*WHAT THE TASK ASKS*: Repeat the listing below word for word, leaving nothing out.

*SUPPLIED DATA*:
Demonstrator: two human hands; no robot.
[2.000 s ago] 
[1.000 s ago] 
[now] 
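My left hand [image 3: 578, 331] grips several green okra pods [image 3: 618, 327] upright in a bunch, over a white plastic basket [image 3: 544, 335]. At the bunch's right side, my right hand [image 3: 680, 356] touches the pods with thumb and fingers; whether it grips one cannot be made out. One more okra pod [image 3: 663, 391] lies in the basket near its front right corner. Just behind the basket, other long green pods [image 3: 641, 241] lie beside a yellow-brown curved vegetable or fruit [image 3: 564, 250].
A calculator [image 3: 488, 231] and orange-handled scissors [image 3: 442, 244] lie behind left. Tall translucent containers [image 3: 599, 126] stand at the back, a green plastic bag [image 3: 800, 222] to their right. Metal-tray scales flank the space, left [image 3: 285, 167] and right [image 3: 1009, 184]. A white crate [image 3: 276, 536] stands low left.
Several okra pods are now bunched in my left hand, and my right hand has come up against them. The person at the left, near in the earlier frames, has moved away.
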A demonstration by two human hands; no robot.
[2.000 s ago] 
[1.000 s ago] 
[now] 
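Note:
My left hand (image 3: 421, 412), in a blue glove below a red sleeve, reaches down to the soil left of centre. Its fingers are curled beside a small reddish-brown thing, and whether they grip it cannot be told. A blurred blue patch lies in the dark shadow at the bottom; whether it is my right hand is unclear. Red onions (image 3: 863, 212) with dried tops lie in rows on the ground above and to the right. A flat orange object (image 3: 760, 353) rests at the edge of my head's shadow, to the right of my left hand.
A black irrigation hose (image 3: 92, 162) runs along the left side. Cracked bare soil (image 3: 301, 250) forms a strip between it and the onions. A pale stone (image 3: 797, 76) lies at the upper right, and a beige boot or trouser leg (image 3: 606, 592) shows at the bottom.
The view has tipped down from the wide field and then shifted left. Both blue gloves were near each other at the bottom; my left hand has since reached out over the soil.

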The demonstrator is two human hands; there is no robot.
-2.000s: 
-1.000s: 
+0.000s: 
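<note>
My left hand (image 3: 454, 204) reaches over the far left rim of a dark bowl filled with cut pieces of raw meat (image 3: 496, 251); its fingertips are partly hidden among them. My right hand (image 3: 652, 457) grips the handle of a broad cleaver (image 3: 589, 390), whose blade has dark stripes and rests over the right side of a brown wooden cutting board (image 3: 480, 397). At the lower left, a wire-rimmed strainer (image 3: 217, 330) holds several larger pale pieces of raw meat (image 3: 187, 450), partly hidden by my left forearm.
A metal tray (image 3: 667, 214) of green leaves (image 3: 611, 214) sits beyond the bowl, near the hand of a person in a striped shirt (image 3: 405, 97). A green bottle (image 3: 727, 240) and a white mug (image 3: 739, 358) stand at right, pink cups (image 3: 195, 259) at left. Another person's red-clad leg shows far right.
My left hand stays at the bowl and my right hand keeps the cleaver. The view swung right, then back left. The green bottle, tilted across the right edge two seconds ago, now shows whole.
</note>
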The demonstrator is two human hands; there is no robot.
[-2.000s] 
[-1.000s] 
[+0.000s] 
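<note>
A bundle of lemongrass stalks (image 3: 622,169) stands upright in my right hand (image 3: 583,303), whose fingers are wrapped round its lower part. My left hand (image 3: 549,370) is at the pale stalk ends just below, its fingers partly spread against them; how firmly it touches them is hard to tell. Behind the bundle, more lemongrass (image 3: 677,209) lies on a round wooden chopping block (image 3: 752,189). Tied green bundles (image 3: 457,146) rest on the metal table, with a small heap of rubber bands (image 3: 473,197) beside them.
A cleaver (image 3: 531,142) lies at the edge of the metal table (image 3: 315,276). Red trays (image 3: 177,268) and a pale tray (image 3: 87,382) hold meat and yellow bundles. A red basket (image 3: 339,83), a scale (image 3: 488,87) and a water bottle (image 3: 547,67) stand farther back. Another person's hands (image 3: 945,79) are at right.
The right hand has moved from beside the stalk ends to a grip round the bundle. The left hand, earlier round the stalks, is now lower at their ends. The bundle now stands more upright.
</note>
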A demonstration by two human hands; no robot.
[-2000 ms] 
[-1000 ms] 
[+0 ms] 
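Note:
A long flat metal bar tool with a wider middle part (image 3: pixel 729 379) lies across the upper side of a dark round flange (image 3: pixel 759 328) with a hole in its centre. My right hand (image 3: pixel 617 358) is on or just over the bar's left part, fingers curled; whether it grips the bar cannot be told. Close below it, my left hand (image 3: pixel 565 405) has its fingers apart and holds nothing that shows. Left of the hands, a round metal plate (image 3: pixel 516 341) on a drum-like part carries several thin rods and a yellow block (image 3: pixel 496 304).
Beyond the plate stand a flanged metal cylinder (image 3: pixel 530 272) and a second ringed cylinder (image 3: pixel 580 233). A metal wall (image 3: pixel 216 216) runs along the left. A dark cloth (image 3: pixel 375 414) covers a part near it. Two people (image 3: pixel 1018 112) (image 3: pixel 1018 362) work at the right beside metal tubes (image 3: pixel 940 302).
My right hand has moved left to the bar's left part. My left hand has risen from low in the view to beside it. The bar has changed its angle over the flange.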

*EXERCISE RESPONSE*:
Demonstrator: two human hands; no robot.
[2.000 s ago] 
[1.000 s ago] 
[now] 
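My left hand [image 3: 578, 331] grips several green okra pods [image 3: 618, 327] upright in a bunch, over a white plastic basket [image 3: 544, 335]. At the bunch's right side, my right hand [image 3: 680, 356] touches the pods with thumb and fingers; whether it grips one cannot be made out. One more okra pod [image 3: 663, 391] lies in the basket near its front right corner. Just behind the basket, other long green pods [image 3: 641, 241] lie beside a yellow-brown curved vegetable or fruit [image 3: 564, 250].
A calculator [image 3: 488, 231] and orange-handled scissors [image 3: 442, 244] lie behind left. Tall translucent containers [image 3: 599, 126] stand at the back, a green plastic bag [image 3: 800, 222] to their right. Metal-tray scales flank the space, left [image 3: 285, 167] and right [image 3: 1009, 184]. A white crate [image 3: 276, 536] stands low left.
Several okra pods are now bunched in my left hand, and my right hand has come up against them. The person at the left, near in the earlier frames, has moved away.
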A demonstration by two human hands; no robot.
[2.000 s ago] 
[1.000 s ago] 
[now] 
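Note:
My left hand (image 3: 421, 412), in a blue glove below a red sleeve, reaches down to the soil left of centre. Its fingers are curled beside a small reddish-brown thing, and whether they grip it cannot be told. A blurred blue patch lies in the dark shadow at the bottom; whether it is my right hand is unclear. Red onions (image 3: 863, 212) with dried tops lie in rows on the ground above and to the right. A flat orange object (image 3: 760, 353) rests at the edge of my head's shadow, to the right of my left hand.
A black irrigation hose (image 3: 92, 162) runs along the left side. Cracked bare soil (image 3: 301, 250) forms a strip between it and the onions. A pale stone (image 3: 797, 76) lies at the upper right, and a beige boot or trouser leg (image 3: 606, 592) shows at the bottom.
The view has tipped down from the wide field and then shifted left. Both blue gloves were near each other at the bottom; my left hand has since reached out over the soil.
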
The demonstrator is two human hands; there is no robot.
-2.000s: 
-1.000s: 
+0.000s: 
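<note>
My left hand (image 3: 454, 204) reaches over the far left rim of a dark bowl filled with cut pieces of raw meat (image 3: 496, 251); its fingertips are partly hidden among them. My right hand (image 3: 652, 457) grips the handle of a broad cleaver (image 3: 589, 390), whose blade has dark stripes and rests over the right side of a brown wooden cutting board (image 3: 480, 397). At the lower left, a wire-rimmed strainer (image 3: 217, 330) holds several larger pale pieces of raw meat (image 3: 187, 450), partly hidden by my left forearm.
A metal tray (image 3: 667, 214) of green leaves (image 3: 611, 214) sits beyond the bowl, near the hand of a person in a striped shirt (image 3: 405, 97). A green bottle (image 3: 727, 240) and a white mug (image 3: 739, 358) stand at right, pink cups (image 3: 195, 259) at left. Another person's red-clad leg shows far right.
My left hand stays at the bowl and my right hand keeps the cleaver. The view swung right, then back left. The green bottle, tilted across the right edge two seconds ago, now shows whole.
</note>
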The demonstrator is two human hands; there is no robot.
[-2.000s] 
[-1.000s] 
[+0.000s] 
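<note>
A bundle of lemongrass stalks (image 3: 622,169) stands upright in my right hand (image 3: 583,303), whose fingers are wrapped round its lower part. My left hand (image 3: 549,370) is at the pale stalk ends just below, its fingers partly spread against them; how firmly it touches them is hard to tell. Behind the bundle, more lemongrass (image 3: 677,209) lies on a round wooden chopping block (image 3: 752,189). Tied green bundles (image 3: 457,146) rest on the metal table, with a small heap of rubber bands (image 3: 473,197) beside them.
A cleaver (image 3: 531,142) lies at the edge of the metal table (image 3: 315,276). Red trays (image 3: 177,268) and a pale tray (image 3: 87,382) hold meat and yellow bundles. A red basket (image 3: 339,83), a scale (image 3: 488,87) and a water bottle (image 3: 547,67) stand farther back. Another person's hands (image 3: 945,79) are at right.
The right hand has moved from beside the stalk ends to a grip round the bundle. The left hand, earlier round the stalks, is now lower at their ends. The bundle now stands more upright.
</note>
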A demonstration by two human hands; no robot.
[-2000 ms] 
[-1000 ms] 
[+0 ms] 
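Note:
A long flat metal bar tool with a wider middle part (image 3: pixel 729 379) lies across the upper side of a dark round flange (image 3: pixel 759 328) with a hole in its centre. My right hand (image 3: pixel 617 358) is on or just over the bar's left part, fingers curled; whether it grips the bar cannot be told. Close below it, my left hand (image 3: pixel 565 405) has its fingers apart and holds nothing that shows. Left of the hands, a round metal plate (image 3: pixel 516 341) on a drum-like part carries several thin rods and a yellow block (image 3: pixel 496 304).
Beyond the plate stand a flanged metal cylinder (image 3: pixel 530 272) and a second ringed cylinder (image 3: pixel 580 233). A metal wall (image 3: pixel 216 216) runs along the left. A dark cloth (image 3: pixel 375 414) covers a part near it. Two people (image 3: pixel 1018 112) (image 3: pixel 1018 362) work at the right beside metal tubes (image 3: pixel 940 302).
My right hand has moved left to the bar's left part. My left hand has risen from low in the view to beside it. The bar has changed its angle over the flange.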

No additional work remains on the exercise.